[What the task requires] Copy nothing from the entries below except the lines from the one containing "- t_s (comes" through the one containing "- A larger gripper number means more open", and copy those exactly.

[Data]
───

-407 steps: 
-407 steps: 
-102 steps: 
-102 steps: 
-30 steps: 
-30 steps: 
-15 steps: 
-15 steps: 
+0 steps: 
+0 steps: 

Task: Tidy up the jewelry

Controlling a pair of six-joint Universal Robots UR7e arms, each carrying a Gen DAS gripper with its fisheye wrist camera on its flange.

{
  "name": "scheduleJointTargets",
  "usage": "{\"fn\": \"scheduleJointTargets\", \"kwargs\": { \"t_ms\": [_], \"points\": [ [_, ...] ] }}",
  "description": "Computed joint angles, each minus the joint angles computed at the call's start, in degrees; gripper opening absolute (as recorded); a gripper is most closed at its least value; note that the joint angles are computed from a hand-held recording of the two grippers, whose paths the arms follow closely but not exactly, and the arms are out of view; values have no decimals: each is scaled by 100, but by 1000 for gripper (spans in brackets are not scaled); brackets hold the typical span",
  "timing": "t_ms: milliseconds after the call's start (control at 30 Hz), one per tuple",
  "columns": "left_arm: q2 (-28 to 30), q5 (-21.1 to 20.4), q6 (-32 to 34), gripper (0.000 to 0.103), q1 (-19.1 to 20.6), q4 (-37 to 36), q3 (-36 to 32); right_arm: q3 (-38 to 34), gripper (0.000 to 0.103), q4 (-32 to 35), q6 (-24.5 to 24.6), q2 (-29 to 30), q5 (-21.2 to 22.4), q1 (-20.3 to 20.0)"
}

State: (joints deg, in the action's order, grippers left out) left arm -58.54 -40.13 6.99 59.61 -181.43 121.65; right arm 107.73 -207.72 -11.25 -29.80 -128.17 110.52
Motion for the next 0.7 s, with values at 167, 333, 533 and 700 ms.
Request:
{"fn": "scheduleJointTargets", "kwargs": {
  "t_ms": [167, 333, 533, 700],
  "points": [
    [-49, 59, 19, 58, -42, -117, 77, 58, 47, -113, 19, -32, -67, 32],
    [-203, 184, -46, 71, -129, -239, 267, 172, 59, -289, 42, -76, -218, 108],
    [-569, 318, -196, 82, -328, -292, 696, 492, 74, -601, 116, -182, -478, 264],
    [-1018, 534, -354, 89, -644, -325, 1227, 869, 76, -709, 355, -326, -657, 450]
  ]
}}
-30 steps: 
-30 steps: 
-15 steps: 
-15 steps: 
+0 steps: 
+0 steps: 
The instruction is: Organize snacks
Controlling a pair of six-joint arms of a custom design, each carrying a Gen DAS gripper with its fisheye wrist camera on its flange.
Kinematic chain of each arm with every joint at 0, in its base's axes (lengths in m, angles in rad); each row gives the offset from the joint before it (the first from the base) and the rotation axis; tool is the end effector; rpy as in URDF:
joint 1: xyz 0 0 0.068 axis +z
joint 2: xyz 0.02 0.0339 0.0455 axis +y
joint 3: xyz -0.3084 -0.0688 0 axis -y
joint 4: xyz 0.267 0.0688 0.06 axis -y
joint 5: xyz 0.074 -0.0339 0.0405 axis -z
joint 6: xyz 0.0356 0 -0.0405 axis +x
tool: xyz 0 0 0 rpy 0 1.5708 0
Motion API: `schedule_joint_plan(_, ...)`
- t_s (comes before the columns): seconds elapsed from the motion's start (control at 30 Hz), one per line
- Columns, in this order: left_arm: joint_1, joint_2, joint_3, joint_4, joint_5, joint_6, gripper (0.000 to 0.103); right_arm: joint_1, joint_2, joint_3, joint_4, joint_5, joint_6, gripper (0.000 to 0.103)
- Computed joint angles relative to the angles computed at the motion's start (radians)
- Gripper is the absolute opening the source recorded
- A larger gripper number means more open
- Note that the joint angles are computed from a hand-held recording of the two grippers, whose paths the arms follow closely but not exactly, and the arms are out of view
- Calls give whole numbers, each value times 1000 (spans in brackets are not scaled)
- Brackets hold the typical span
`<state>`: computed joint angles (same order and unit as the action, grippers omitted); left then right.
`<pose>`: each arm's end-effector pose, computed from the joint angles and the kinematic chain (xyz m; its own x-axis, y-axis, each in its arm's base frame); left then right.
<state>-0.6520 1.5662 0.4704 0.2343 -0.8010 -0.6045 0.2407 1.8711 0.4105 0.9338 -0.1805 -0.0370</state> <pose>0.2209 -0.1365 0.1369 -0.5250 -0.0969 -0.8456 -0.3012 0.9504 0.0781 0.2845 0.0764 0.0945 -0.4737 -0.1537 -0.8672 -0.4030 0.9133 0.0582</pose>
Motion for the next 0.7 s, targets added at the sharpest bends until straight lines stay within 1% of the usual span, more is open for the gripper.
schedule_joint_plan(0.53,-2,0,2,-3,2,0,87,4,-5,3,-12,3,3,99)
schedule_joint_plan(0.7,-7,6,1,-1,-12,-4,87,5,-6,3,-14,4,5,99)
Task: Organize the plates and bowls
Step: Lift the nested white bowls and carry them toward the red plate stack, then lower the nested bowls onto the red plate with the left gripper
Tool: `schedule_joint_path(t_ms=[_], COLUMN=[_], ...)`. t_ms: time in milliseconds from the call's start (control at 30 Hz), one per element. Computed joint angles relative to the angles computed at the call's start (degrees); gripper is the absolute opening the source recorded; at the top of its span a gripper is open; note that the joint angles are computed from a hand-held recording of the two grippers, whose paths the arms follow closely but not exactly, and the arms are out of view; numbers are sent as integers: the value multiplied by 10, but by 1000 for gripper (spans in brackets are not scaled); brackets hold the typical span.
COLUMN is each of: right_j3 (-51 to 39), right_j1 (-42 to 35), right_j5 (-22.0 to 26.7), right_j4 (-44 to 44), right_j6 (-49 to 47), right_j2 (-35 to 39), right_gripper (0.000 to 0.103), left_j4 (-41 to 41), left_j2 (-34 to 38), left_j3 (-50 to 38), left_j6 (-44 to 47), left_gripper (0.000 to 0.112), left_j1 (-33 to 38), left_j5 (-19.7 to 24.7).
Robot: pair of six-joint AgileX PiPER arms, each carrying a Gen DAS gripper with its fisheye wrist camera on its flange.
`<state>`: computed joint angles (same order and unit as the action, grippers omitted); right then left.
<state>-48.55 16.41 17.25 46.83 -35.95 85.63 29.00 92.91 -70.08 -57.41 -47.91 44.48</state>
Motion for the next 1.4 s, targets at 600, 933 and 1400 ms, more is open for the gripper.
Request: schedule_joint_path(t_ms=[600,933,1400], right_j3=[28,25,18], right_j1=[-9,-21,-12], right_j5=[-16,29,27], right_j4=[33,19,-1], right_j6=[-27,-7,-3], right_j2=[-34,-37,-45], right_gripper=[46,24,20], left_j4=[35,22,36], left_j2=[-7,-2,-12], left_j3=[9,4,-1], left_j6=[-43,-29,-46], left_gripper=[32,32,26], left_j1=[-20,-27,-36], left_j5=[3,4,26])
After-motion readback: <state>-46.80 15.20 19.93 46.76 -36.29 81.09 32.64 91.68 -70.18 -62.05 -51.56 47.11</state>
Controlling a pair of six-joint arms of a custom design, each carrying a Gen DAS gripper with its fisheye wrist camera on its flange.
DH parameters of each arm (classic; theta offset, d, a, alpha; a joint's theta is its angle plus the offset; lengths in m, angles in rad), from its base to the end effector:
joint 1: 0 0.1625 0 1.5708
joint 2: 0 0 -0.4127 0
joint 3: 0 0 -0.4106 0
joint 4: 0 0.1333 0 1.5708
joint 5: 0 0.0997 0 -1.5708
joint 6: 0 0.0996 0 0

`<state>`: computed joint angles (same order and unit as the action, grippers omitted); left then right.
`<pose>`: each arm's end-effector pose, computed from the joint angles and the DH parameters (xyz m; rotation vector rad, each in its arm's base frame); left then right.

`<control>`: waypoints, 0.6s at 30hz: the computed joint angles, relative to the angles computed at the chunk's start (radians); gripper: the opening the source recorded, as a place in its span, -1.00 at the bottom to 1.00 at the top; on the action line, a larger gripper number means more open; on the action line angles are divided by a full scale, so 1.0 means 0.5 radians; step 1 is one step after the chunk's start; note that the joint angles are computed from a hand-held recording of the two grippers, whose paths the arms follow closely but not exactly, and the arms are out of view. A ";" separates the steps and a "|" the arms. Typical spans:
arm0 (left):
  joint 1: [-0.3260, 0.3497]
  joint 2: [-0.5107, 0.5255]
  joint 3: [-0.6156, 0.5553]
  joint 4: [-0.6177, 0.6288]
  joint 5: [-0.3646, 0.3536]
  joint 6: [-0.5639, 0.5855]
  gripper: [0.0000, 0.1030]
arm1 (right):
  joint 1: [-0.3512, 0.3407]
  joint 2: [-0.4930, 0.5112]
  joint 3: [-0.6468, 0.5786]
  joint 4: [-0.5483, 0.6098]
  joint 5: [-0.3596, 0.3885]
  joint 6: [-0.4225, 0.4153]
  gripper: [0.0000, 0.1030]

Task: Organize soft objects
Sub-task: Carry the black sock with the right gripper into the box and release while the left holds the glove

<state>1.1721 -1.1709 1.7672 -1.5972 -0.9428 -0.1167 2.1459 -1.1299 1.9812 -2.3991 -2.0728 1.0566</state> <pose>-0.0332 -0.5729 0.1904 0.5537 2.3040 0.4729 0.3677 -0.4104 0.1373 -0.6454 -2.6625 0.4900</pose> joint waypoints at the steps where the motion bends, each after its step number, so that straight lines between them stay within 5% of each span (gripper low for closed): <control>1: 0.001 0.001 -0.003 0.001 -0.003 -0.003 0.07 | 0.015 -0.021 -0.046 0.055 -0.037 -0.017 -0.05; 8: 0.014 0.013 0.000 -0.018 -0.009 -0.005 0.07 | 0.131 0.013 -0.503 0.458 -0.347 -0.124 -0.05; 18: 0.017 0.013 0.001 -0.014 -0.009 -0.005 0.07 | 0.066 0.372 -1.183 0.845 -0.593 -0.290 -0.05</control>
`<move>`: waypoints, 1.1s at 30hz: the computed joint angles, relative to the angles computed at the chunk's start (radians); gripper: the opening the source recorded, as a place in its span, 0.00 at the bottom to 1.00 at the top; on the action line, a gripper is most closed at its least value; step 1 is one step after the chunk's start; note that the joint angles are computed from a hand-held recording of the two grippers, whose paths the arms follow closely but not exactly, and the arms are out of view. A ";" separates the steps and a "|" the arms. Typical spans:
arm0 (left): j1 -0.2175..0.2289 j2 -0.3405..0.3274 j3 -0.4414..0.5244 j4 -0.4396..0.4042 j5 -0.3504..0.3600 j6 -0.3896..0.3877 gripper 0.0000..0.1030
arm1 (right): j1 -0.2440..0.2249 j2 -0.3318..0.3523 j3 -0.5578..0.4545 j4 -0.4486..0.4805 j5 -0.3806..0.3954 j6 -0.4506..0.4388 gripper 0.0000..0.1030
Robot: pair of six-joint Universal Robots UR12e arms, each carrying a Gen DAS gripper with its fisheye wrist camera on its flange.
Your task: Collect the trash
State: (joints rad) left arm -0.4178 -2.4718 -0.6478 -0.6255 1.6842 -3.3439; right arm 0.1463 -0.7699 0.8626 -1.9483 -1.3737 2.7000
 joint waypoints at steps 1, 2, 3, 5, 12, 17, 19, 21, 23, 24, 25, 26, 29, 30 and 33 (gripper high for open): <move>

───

[Exercise answer]
- t_s (comes before the columns): seconds elapsed from the motion's start (control at 30 Hz), one per line
- Columns, in this order: left_arm: joint_1, joint_2, joint_3, joint_4, joint_5, joint_6, gripper (0.000 to 0.103); right_arm: joint_1, joint_2, joint_3, joint_4, joint_5, joint_6, gripper (0.000 to 0.103)
- Computed joint angles relative to the angles computed at the motion's start (radians)
- Gripper is the absolute opening the source recorded
- A larger gripper number means more open

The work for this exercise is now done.